The bottom line – Medical Mutual realized net income of $6,196,000 for 2008. Other financial highlights for the yearended December 31, 2008 include:
- Pre-Tax Income: Income before taxes was $8,187,000. This compares to $12,534,000 in 2007.
- Pre-Tax Operating Income: Pre-tax operating income (ignoring capital gains/losses) was $11,217,000 compared to $17,822,000 reported at year-end 2007. The $6,605,000 decrease is primarily due to a $6,210,000 increase in loss and loss adjustment expenses. (The increase in loss and loss adjustment expenses is primarily due to a $3,917,000 decrease in drawdown of reserve redundancies for prior report years.
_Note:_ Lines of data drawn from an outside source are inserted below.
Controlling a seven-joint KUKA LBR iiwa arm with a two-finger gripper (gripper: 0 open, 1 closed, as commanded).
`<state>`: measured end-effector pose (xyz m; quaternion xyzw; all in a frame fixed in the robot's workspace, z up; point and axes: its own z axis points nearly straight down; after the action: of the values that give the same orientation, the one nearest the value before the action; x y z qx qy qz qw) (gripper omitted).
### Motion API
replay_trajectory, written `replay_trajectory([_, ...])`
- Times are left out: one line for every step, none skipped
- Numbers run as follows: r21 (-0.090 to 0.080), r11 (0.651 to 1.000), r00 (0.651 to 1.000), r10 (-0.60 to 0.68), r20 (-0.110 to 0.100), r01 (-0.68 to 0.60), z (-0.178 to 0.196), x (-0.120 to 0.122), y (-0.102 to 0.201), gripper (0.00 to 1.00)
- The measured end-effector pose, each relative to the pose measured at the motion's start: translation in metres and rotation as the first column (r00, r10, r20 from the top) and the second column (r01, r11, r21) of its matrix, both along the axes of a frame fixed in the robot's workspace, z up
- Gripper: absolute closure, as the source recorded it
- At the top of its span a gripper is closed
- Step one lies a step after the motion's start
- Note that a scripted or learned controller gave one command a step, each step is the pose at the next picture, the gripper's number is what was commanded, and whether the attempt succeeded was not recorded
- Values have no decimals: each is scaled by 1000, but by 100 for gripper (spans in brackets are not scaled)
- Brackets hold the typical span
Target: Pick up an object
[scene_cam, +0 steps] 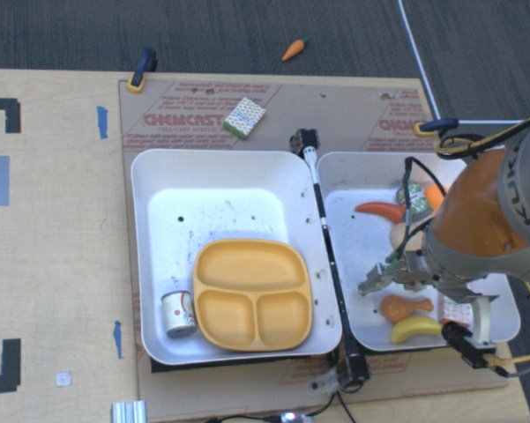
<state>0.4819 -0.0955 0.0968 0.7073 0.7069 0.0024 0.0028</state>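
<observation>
Dark carpet framed the bench, where two white bins sat side by side on a cardboard sheet. I had the arm (476, 218) low over the right bin (353, 324), its gripper (379, 280) hanging above the bin floor; I could not tell whether the fingers were released or clenched, and nothing showed between them. The nearest target, a drumstick (406, 307), lay just at 5 o'clock of the fingertips, with a banana (416, 329) touching it beyond and a chili (381, 210) at 12 o'clock. My worry: the toys crowded together, so a descent slightly off could nudge the drumstick into the banana and close on air. The left bin (159, 192) held a yellow tray (251, 291) and a cup (178, 313).
</observation>
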Motion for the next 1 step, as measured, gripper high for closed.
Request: replay_trajectory([1, 1000, 1000, -1, -6, 1, -11, -2, 3, 0])
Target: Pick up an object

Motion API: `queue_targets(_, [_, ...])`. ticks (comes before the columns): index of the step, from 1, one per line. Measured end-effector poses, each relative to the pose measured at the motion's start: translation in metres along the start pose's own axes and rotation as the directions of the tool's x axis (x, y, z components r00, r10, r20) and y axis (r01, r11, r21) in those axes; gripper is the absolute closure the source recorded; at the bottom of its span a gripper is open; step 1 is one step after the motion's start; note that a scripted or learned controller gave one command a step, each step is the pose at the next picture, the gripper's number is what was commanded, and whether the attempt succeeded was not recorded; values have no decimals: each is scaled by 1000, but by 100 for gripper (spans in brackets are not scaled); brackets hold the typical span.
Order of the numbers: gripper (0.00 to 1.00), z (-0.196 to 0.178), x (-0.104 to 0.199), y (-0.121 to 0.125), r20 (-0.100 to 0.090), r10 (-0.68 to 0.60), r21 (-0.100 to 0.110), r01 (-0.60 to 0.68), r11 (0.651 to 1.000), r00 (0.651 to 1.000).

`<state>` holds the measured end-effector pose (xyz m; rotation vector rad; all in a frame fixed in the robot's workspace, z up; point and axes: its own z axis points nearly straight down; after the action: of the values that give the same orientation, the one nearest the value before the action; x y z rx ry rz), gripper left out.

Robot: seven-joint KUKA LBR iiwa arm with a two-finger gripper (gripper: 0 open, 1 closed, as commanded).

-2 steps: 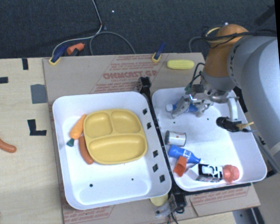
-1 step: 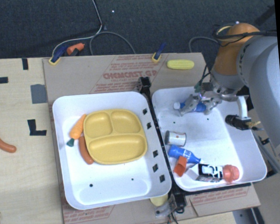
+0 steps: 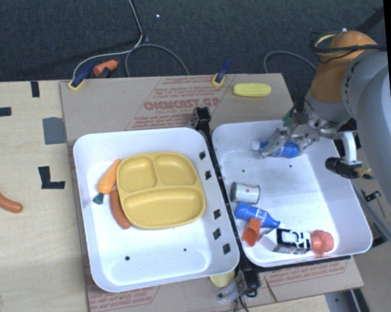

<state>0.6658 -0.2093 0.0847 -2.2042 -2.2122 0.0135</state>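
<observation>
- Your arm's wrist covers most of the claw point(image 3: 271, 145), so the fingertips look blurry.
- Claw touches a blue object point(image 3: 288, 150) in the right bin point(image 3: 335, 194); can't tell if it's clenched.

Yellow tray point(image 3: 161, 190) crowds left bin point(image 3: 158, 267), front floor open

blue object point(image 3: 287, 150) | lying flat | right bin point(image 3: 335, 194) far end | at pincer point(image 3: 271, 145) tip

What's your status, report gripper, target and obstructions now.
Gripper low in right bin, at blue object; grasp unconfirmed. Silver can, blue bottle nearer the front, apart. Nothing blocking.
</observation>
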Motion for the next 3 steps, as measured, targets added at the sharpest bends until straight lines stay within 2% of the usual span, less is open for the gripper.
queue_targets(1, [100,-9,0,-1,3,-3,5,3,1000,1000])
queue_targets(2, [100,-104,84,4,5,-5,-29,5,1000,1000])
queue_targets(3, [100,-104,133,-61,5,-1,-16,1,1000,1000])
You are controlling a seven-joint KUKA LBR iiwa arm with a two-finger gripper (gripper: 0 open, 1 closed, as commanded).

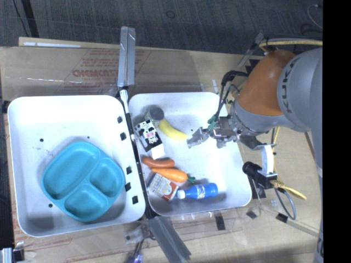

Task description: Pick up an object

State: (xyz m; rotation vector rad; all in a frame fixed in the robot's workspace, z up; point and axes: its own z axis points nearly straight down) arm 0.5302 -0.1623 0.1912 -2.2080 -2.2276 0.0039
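At the frame's centre-right, the gripper [200, 136] hangs over the right bin [230, 193] with nothing between its fingers; whether they stand open or closed I cannot tell. Left of it lie a banana [171, 131], a carrot [170, 175] and a blue bottle [198, 192] along the lower edge. Lower left, the left bin [33, 114] holds a blue divided tray [83, 180].

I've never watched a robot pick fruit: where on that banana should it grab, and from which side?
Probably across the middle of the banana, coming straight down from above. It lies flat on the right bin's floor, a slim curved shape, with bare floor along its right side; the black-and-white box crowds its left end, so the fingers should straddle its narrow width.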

An increase in actuarial expected ultimate losses of $2,465,000 for the 2008 report year over 2007 contributed most of the remainder.)
- Dividend Declaration: A dividend of $3,857,000, paid out in the form of premium credits to eligible policyholders in Maine, New Hampshire and Vermont, reflects one of the greatest benefits of a mutual company like ours – the ability to return excess premiums collected to member insureds when claims and investment results prove to be better than expected.
- Net Earned Premiums: Net earned premiums increased $756,000 to $41,763,000 from $41,007,000 reported in 2007 primarily because of a decrease in reserves set aside for free tails in the event of death, disability or retirement.
- Losses on Claims: Losses were $20,956,000, a 25.25 percent increase from the $16,731,000 reported in 2007. The increase was primarily due to a decrease in drawdown of reserve redundancies for prior report years.
- Insurance Operations: The Company reported a $4,032,000 underwriting gain in 2008 which is significantly less than the $10,080,000 gain reported in 2007. The primary difference between the two years is the reduction in drawdown of reserves for prior report years.
- Investment Income: Investment income decreased $567,000 to $7,100,000 from the $7,667,000 reported at year-end 2007 because of a much higher balance invested in tax exempt securities. The benefit of investments in tax exempts is reflected in lower income tax expense than would otherwise have been reported. The overall portfolio yield was 4.1% in 2008 on a fully taxable equivalent basis.
- Surplus: Surplus decreased $2,963,000 to $79,462,000 from $82,727,000 reported in 2007 primarily because of the dividend declared in the first quarter in 2008 based on 2007 yearend operating results. A decline in the value of the equity portfolio also contributed to the decrease.